Here is a Scala example of what training a simple 3-layer multilayer perceptron on MNIST looks like. You can download the MNIST dataset using get_mnist_data script.
import ml.dmlc.mxnet._
import ml.dmlc.mxnet.optimizer.SGD
// model definition
val data = Symbol.Variable("data")
val fc1 = Symbol.FullyConnected(name = "fc1")()(Map("data" -> data, "num_hidden" -> 128))
val act1 = Symbol.Activation(name = "relu1")()(Map("data" -> fc1, "act_type" -> "relu"))
val fc2 = Symbol.FullyConnected(name = "fc2")()(Map("data" -> act1, "num_hidden" -> 64))
val act2 = Symbol.Activation(name = "relu2")()(Map("data" -> fc2, "act_type" -> "relu"))
val fc3 = Symbol.FullyConnected(name = "fc3")()(Map("data" -> act2, "num_hidden" -> 10))
val mlp = Symbol.SoftmaxOutput(name = "sm")()(Map("data" -> fc3))
// load MNIST dataset
val trainDataIter = IO.MNISTIter(Map(
"image" -> "data/train-images-idx3-ubyte",
"label" -> "data/train-labels-idx1-ubyte",
"data_shape" -> "(1, 28, 28)",
"label_name" -> "sm_label",
"batch_size" -> "50",
"shuffle" -> "1",
"flat" -> "0",
"silent" -> "0",
"seed" -> "10"))
val valDataIter = IO.MNISTIter(Map(
"image" -> "data/t10k-images-idx3-ubyte",
"label" -> "data/t10k-labels-idx1-ubyte",
"data_shape" -> "(1, 28, 28)",
"label_name" -> "sm_label",
"batch_size" -> "50",
"shuffle" -> "1",
"flat" -> "0", "silent" -> "0"))
// setup model and fit the training data
val model = FeedForward.newBuilder(mlp)
.setContext(Context.cpu())
.setNumEpoch(10)
.setOptimizer(new SGD(learningRate = 0.1f, momentum = 0.9f, wd = 0.0001f))

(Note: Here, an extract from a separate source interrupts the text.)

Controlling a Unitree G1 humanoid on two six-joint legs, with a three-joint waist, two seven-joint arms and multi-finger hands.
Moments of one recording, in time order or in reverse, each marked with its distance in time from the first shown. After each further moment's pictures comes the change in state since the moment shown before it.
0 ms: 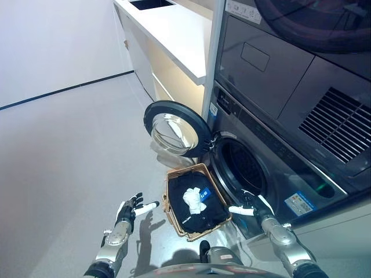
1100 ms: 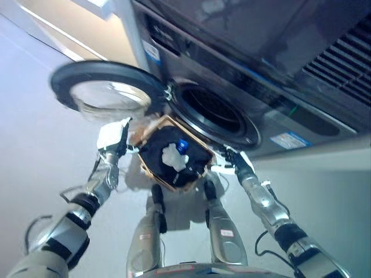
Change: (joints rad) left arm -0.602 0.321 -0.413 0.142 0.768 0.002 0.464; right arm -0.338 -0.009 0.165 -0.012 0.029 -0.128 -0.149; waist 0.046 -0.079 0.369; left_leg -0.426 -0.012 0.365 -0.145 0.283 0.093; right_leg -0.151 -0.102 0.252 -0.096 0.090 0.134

.setTrainData(trainDataIter)
.setEvalData(valDataIter)
.build()
Predict using the model in the following way:
val probArrays = model.predict(valDataIter)
// in this case, we do not have multiple outputs
require(probArrays.length == 1)
val prob = probArrays(0)
// get real labels
import scala.collection.mutable.ListBuffer
valDataIter.reset()
val labels = ListBuffer.empty[NDArray]
while (valDataIter.hasNext) {
val evalData = valDataIter.next()
labels += evalData.label(0).copy()
}
val y = NDArray.concatenate(labels)
// get predicted labels
val py = NDArray.argmax_channel(prob)
require(y.shape == py.shape)
// calculate accuracy
var numCorrect = 0
var numInst = 0
for ((labelElem, predElem) <- y.toArray zip py.toArray) {
if (labelElem == predElem) {
numCorrect += 1
}
numInst += 1
}
val acc = numCorrect.toFloat / numInst
println(s"Final accuracy = $acc")
You can refer to MXNet Scala Package Examples for more information about how to integrate MXNet Scala Package into your own project.
- Version 0.1.1, March 24, 2016.
- Bug fix for MAE & MSE metrics.
- Version 0.1.0, March 22, 2016.
MXNet Scala Package is licensed under Apache-2 license.